## MATERIAL PROVIDED:
★ ★ ★

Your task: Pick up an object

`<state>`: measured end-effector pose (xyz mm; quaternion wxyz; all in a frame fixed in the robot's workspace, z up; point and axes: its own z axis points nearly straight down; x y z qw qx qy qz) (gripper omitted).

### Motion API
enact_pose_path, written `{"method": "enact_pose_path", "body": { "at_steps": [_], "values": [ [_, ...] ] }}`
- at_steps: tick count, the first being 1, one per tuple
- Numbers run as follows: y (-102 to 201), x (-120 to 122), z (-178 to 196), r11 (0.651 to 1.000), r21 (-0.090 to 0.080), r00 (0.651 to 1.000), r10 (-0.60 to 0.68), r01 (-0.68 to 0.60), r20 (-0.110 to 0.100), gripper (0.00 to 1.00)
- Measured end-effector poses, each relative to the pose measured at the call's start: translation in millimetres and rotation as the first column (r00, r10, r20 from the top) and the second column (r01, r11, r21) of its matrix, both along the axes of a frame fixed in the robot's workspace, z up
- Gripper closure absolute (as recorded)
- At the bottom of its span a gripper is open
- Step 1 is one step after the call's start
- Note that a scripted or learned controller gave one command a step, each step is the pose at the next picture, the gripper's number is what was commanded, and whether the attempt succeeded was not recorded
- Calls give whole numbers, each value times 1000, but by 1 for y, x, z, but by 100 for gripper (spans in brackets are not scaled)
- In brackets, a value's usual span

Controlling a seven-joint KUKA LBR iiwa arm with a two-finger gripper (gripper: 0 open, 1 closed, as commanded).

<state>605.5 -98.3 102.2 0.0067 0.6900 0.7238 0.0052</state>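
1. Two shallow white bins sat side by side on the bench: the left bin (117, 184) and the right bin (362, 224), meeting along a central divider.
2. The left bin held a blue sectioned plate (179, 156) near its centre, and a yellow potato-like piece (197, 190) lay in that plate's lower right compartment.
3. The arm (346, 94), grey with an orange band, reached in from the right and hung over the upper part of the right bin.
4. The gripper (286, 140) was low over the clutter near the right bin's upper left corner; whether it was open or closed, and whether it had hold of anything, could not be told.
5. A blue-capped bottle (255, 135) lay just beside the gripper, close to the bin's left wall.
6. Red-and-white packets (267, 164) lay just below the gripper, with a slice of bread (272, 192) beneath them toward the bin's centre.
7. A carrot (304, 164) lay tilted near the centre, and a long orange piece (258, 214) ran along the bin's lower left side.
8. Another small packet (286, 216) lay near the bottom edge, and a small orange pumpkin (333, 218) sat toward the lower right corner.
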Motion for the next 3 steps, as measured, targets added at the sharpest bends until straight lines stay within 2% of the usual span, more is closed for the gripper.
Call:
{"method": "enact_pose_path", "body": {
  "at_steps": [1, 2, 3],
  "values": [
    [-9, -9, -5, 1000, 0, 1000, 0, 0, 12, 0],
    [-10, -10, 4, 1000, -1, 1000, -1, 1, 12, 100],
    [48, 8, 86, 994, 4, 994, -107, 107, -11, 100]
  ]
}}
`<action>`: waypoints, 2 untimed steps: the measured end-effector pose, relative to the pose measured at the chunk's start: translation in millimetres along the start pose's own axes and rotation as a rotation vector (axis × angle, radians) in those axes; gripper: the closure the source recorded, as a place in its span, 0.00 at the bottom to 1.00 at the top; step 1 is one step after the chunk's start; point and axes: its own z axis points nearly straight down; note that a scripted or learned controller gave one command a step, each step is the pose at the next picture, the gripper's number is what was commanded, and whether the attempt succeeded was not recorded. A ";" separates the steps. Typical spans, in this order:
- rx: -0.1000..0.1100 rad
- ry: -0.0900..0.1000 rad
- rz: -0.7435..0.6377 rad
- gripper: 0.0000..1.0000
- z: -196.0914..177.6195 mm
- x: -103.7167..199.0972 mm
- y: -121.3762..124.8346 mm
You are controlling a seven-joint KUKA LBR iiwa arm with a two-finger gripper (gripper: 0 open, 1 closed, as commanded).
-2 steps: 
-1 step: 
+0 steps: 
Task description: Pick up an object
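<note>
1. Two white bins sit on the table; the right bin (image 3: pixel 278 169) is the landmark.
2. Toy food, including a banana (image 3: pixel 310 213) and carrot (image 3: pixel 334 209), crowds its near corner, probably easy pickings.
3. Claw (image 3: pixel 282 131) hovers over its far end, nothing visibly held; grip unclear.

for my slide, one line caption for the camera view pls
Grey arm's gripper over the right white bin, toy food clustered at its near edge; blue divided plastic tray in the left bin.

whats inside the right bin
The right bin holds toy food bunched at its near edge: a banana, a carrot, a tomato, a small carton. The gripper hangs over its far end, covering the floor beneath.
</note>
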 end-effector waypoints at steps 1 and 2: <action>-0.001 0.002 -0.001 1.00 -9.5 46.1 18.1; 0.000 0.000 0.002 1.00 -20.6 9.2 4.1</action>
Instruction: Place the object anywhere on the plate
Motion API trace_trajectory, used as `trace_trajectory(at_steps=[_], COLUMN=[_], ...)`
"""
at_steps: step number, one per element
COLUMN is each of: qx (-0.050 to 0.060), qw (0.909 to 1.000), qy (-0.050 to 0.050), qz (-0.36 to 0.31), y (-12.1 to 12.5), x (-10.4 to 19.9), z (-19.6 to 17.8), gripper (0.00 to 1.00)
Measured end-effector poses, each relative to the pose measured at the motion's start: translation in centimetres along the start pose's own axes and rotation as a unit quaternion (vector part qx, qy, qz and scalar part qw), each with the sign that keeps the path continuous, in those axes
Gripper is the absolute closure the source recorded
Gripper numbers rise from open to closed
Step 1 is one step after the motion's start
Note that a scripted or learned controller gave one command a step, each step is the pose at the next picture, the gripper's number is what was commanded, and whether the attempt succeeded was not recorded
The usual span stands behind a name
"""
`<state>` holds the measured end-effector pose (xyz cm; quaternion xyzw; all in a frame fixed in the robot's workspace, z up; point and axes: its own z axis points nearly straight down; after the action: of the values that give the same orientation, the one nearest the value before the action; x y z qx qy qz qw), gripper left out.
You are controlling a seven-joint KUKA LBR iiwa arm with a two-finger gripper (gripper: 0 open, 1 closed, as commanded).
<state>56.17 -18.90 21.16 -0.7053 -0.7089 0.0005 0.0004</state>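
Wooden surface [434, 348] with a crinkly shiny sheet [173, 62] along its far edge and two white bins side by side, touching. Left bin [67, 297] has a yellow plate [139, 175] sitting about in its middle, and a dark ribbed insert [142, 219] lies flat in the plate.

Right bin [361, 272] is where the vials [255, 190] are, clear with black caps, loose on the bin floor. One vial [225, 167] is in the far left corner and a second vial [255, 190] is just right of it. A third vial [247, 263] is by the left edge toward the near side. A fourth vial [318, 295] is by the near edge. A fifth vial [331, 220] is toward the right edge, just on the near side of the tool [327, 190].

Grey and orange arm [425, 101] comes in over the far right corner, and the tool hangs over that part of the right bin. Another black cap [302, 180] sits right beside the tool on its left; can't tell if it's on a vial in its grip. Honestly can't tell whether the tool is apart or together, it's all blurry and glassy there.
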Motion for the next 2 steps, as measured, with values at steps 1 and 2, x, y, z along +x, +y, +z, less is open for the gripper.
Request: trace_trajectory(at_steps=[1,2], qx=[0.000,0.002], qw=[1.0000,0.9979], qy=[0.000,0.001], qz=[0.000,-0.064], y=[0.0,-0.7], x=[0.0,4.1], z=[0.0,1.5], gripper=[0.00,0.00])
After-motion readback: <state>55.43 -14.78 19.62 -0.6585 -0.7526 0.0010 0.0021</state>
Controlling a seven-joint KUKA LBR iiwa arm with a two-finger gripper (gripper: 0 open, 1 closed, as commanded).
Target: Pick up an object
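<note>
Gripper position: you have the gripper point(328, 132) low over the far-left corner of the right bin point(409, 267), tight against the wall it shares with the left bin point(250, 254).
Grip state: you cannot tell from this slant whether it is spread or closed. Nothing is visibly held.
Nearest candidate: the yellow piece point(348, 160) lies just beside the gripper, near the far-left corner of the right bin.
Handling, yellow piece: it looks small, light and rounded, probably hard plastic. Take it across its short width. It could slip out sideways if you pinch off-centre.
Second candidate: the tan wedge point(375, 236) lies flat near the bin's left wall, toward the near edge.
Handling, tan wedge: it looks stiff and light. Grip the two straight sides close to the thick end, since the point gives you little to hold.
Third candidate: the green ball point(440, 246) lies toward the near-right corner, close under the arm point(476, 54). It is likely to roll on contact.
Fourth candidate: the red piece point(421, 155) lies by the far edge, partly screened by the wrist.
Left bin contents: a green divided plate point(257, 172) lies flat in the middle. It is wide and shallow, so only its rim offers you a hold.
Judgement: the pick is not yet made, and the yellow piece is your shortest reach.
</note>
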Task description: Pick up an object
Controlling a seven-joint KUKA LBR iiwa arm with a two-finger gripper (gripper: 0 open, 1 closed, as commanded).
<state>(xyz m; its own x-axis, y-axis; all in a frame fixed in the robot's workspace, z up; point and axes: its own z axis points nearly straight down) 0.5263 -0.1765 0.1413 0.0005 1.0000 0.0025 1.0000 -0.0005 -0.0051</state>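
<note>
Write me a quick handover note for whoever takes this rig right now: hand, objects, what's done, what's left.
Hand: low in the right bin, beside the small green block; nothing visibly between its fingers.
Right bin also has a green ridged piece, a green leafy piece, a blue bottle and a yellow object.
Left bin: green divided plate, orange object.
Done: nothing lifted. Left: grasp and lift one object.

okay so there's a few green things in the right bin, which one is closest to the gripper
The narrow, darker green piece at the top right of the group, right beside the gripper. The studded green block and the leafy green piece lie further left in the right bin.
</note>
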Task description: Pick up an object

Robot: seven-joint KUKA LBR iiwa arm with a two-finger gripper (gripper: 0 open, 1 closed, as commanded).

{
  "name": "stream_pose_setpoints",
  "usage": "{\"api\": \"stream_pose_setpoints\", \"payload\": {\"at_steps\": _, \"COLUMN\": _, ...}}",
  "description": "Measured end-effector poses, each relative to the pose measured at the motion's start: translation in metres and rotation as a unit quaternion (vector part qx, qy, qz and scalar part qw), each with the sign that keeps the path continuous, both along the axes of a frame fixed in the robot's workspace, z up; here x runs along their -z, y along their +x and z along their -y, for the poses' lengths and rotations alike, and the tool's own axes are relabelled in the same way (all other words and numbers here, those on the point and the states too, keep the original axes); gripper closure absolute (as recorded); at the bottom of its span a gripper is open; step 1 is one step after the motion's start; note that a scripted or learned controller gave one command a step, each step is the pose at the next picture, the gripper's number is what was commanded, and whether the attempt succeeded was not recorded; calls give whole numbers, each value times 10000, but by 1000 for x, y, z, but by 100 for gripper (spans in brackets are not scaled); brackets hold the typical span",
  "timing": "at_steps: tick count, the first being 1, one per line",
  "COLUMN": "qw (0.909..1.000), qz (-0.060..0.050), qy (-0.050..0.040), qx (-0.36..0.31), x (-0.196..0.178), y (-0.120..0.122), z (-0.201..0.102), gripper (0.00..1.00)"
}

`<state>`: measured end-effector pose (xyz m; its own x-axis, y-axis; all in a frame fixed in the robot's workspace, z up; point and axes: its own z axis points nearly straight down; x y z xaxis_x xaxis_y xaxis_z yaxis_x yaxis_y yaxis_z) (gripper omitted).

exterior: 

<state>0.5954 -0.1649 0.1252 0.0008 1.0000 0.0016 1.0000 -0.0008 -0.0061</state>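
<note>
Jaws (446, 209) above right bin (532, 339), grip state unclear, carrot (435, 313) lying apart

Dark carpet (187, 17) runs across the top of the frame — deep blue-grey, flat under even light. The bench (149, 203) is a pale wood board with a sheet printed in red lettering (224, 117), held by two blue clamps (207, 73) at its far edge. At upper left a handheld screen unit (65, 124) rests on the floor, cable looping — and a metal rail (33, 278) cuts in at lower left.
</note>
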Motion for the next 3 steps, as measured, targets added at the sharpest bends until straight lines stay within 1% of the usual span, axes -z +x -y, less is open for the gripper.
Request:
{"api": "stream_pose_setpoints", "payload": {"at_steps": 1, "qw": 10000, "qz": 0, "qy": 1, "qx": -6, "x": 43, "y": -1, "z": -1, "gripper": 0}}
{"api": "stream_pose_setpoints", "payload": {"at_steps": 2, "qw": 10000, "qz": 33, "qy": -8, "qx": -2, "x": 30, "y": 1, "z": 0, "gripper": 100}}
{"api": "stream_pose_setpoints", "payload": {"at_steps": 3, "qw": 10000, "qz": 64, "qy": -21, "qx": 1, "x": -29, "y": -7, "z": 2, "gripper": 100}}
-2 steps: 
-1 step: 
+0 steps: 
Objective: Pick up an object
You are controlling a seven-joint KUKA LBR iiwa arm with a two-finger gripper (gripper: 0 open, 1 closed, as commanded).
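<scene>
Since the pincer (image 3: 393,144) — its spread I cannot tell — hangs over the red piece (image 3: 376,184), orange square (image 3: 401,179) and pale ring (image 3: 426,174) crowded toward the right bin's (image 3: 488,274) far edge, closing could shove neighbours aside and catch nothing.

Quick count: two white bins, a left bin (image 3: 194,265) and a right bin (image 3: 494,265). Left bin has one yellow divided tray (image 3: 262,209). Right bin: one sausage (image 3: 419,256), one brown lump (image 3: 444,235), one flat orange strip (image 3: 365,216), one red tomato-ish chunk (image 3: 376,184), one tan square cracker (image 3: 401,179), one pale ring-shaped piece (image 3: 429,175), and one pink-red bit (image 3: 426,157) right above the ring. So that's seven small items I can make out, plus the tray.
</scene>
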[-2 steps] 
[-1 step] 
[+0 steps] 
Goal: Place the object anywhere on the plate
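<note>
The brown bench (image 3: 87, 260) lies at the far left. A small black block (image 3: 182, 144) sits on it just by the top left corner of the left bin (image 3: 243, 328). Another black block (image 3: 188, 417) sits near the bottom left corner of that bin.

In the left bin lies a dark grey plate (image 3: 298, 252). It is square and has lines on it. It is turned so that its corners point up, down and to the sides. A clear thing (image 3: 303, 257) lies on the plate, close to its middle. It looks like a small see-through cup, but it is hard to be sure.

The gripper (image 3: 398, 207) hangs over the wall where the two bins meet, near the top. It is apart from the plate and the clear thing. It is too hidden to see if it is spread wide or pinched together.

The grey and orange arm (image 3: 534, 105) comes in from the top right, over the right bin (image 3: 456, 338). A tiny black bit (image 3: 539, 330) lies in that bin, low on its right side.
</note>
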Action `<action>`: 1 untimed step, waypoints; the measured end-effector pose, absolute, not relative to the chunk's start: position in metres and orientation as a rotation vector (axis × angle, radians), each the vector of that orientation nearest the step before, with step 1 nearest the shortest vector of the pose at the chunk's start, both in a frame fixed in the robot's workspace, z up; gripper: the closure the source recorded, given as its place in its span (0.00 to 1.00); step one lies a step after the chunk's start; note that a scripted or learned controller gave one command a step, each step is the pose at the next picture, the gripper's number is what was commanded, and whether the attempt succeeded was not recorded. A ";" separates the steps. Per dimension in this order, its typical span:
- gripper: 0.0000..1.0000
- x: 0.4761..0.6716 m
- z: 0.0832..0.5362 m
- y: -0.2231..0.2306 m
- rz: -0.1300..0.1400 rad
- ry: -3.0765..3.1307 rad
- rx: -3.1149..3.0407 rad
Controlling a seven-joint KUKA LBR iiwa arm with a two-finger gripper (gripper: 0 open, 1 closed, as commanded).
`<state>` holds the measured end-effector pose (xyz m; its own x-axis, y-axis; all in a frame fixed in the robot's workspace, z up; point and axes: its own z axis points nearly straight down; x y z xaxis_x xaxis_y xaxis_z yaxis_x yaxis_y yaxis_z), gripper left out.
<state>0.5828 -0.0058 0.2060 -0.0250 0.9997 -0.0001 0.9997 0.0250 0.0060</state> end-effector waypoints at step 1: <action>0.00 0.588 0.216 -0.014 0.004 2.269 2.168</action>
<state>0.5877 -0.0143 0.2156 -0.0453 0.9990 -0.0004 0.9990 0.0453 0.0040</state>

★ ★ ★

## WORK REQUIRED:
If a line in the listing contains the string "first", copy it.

## EXPECTED ANSWER:
- at_steps: tick count, the first being 1, one per tuple
- Measured end-effector poses, each relative to the pose measured at the call's start: translation in millimetres and rotation as the first column (r00, r10, r20 from the top) and the second column (r01, r11, r21) of its matrix, both along the axes of a frame fixed in the robot's workspace, z up
  "timing": "at_steps: tick count, the first being 1, one per line",

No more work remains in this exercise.